Upstairs Maureen shut the door of David’s room quietly and stood a moment, breathing him in. She pulled open his blue curtains that she closed every night, and checked that there was no dust where the hem of the net drapes met the windowsill. She polished the silver frame of his Cambridge portrait, and the black-and-white baby photograph beside it. She kept the room clean because she was waiting for David to come back, and she never knew when that would be. A part of her was always waiting. Men had no idea what it was like to be a mother. The ache of loving a child, even when he had moved on. She thought of Harold downstairs, with his pink letter, and wished she could talk to their son. Maureen left the room as softly as she had entered it, and went to strip the beds.
Harold Fry took several sheets of Basildon Bond from the sideboard drawer and one of Maureen’s rollerball pens. What did you say to a dying woman with cancer? He wanted her to know how sorry he felt, but it was wrong to put In Sympathy because that was what the cards in the shops said after, as it were, the event; and anyway it sounded formal, as if he didn’t really care. He tried Dear Miss Hennessy, I sincerely hope your condition improves, but when he put down the pen to inspect his message, it seemed both stiff and unlikely. He crumpled the paper into a ball and tried again. He had never been good at expressing himself. What he felt was so big it was difficult to find the words, and even if he could, it was hardly appropriate to write them to someone he had not contacted in twenty years. Had the shoe been on the other foot, Queenie would have known what to do.
“Harold?” Maureen’s voice took him by surprise. He thought she was upstairs, polishing something, or speaking to David. She had her rubber gloves on.
“I’m writing Queenie a note.”
“A note?” She often repeated what he said.
“Yes. Would you like to sign?”
“I think not. It would hardly be appropriate to sign a note to someone I don’t know.”

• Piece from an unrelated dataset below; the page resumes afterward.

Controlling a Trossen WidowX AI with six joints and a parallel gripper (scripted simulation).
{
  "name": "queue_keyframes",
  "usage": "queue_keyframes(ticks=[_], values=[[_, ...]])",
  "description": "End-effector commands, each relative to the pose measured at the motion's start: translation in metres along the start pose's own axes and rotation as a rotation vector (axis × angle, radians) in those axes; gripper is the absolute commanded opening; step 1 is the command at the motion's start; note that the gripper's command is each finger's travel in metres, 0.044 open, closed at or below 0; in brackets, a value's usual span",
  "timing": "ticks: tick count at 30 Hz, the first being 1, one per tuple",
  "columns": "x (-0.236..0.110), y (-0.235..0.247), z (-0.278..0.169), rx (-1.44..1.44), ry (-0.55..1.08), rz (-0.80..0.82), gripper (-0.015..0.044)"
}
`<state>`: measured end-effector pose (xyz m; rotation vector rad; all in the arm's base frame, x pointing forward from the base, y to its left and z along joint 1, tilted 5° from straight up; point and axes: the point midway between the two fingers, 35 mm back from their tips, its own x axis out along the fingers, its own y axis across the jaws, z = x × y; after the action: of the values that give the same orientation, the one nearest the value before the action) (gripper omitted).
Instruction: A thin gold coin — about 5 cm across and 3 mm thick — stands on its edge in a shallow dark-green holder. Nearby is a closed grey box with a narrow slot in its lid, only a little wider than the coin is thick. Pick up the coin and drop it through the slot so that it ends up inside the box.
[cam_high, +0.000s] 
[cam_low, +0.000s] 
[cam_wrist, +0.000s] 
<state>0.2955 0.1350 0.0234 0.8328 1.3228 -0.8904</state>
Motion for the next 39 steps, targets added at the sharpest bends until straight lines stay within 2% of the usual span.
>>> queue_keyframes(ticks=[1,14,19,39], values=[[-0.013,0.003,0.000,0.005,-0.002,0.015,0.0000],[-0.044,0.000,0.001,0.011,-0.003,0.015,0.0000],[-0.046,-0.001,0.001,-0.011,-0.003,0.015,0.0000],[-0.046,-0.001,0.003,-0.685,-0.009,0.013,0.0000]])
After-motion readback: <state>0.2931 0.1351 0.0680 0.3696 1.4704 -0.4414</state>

It was time to stop worrying about expressing anything beautifully. He would simply have to set down the words in his head: Dear Queenie, Thank you for your letter. I am very sorry. Yours Best wishes—Harold (Fry). It was limp, but there it was. Sliding the letter into an envelope, he sealed it quickly, and copied the address of St. Bernadine’s Hospice onto the front. “I’ll nip to the postbox.”

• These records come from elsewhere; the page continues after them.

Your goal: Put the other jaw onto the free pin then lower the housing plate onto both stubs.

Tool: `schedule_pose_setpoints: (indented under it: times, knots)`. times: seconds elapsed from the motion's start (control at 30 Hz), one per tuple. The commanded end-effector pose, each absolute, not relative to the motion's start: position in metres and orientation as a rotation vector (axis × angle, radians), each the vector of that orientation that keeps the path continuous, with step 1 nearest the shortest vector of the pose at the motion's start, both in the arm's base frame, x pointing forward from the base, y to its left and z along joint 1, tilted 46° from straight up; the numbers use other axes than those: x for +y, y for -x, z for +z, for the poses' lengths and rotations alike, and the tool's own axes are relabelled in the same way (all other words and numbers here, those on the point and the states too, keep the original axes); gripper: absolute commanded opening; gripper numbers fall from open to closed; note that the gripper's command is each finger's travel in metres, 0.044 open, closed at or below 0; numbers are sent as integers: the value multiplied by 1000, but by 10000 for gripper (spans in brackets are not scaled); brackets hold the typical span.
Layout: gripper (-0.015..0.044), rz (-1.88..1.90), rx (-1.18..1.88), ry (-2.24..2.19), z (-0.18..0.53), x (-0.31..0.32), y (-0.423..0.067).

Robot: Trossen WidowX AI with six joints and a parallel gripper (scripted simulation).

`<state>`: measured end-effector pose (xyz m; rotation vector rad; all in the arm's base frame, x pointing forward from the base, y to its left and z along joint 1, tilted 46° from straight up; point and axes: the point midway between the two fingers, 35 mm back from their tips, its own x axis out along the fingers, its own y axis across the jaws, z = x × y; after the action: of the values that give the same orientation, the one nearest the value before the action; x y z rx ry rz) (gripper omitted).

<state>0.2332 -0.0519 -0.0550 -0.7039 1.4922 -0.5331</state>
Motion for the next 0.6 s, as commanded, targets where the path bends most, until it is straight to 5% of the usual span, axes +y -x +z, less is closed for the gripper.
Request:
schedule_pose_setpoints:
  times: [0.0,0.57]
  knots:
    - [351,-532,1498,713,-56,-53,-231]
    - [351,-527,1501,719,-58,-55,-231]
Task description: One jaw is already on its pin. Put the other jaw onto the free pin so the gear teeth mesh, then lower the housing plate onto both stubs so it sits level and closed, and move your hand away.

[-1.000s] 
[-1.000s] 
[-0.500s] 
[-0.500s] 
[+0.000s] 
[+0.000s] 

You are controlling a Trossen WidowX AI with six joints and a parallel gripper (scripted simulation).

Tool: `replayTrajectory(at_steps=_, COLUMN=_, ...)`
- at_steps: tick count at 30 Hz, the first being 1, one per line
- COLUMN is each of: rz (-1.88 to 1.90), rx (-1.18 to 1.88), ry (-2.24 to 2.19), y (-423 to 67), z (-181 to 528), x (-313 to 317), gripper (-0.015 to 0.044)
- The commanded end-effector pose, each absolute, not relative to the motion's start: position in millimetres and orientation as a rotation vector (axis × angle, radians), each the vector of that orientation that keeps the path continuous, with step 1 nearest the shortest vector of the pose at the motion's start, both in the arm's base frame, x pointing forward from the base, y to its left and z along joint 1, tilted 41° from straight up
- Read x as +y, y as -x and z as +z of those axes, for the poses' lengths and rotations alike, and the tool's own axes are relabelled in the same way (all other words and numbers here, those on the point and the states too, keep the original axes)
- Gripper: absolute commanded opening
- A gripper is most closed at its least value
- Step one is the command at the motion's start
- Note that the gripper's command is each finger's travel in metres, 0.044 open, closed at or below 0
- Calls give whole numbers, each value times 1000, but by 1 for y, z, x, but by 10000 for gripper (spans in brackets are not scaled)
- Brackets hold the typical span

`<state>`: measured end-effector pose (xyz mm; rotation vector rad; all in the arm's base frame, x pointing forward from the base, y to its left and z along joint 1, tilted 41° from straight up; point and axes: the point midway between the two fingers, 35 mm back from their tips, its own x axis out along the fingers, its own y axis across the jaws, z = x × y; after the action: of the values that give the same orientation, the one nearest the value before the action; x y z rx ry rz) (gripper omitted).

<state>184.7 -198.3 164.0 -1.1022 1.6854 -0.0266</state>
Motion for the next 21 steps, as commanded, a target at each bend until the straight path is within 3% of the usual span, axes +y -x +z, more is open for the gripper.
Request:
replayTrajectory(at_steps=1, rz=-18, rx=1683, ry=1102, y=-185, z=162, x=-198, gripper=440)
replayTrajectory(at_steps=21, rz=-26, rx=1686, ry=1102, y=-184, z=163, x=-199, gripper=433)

It was past eleven o’clock. He lifted his waterproof jacket from the peg where Maureen liked him to hang it. At the door, the smell of warmth and salt air rushed at his nose, but his wife was at his side before his left foot was over the threshold.
“Will you be long?”
“I’m only going to the end of the road.”
She kept on looking up at him, with her moss-green eyes and her fragile chin, and he wished he knew what to say but he didn’t; at least not in a way that would make any difference. He longed to touch her like in the old days, to lower his head on her shoulder and rest there. “Cheerio, Maureen.” He shut the front door between them, taking care not to let it slam.

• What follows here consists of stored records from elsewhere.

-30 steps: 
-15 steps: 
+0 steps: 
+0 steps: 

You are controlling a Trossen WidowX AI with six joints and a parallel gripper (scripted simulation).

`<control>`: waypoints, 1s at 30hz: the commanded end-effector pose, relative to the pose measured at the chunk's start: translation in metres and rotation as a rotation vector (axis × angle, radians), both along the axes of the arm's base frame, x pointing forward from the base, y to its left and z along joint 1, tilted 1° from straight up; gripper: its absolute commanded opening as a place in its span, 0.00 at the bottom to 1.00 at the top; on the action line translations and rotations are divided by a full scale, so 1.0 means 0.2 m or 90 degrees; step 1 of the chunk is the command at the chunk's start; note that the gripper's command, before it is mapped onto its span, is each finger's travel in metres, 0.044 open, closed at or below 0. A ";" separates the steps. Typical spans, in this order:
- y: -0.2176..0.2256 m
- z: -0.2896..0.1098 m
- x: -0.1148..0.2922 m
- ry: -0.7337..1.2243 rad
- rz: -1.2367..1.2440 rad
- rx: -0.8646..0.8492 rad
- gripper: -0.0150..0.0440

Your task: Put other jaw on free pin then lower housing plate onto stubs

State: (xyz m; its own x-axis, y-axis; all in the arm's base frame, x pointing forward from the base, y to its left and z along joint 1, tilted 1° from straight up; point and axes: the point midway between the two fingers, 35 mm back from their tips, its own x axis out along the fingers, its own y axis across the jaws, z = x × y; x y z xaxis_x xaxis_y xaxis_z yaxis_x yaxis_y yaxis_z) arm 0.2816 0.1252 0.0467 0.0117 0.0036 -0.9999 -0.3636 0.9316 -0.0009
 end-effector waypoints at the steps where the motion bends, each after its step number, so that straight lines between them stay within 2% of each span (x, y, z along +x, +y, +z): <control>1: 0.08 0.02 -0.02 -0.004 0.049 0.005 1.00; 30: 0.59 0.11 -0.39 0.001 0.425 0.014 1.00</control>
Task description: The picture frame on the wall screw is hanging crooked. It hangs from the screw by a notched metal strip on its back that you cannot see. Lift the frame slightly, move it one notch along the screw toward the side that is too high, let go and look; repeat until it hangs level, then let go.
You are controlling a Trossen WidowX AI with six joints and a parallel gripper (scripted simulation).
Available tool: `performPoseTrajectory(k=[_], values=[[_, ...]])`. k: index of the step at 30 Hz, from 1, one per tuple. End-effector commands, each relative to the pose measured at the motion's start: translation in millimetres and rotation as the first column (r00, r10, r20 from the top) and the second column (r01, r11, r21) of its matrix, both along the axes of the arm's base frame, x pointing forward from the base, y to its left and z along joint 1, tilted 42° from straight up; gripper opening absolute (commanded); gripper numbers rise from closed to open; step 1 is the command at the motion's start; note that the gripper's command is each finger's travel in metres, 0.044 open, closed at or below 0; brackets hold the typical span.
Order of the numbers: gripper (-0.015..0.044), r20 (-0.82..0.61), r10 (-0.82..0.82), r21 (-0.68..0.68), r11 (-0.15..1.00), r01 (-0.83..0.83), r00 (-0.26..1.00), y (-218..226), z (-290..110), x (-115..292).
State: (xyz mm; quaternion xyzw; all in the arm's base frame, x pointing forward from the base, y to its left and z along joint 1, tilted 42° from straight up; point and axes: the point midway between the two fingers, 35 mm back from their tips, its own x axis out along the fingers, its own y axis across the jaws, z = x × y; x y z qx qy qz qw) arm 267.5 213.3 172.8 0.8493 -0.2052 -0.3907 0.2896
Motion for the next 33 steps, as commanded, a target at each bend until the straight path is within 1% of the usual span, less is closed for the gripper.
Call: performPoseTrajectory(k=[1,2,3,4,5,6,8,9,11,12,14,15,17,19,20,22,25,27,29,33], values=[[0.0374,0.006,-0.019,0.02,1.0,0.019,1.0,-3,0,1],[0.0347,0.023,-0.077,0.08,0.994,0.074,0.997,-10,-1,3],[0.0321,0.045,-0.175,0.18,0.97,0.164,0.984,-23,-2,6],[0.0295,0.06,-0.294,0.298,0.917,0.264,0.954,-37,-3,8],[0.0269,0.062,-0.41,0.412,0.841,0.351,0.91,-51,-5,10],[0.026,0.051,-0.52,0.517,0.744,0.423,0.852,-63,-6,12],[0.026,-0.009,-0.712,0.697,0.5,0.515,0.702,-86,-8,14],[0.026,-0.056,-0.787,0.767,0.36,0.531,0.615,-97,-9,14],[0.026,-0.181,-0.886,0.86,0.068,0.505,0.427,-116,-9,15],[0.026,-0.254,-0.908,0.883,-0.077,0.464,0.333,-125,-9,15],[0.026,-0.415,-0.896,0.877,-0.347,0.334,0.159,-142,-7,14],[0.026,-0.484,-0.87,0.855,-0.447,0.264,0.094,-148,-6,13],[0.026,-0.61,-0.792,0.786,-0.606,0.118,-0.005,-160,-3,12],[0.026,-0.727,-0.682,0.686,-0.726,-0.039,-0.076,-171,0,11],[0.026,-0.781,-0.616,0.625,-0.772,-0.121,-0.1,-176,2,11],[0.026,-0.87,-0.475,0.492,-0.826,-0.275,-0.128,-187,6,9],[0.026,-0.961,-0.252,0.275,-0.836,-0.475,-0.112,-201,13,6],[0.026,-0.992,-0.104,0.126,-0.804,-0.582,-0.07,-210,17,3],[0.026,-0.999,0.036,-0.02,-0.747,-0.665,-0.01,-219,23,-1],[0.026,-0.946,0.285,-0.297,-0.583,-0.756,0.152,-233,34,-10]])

Built on a hill above Kingsbridge, the houses of Fossebridge Road enjoyed what estate agents called an elevated position, with far-reaching views over the town and countryside. Their front gardens, however, sloped at a precarious angle toward the pavement below, and plants wrapped themselves round bamboo stakes as if hanging on for dear life. Harold strode down the steep concrete path a little faster than he might have wished and noticed five new dandelions. Maybe this afternoon he would get out the Roundup. It would be something.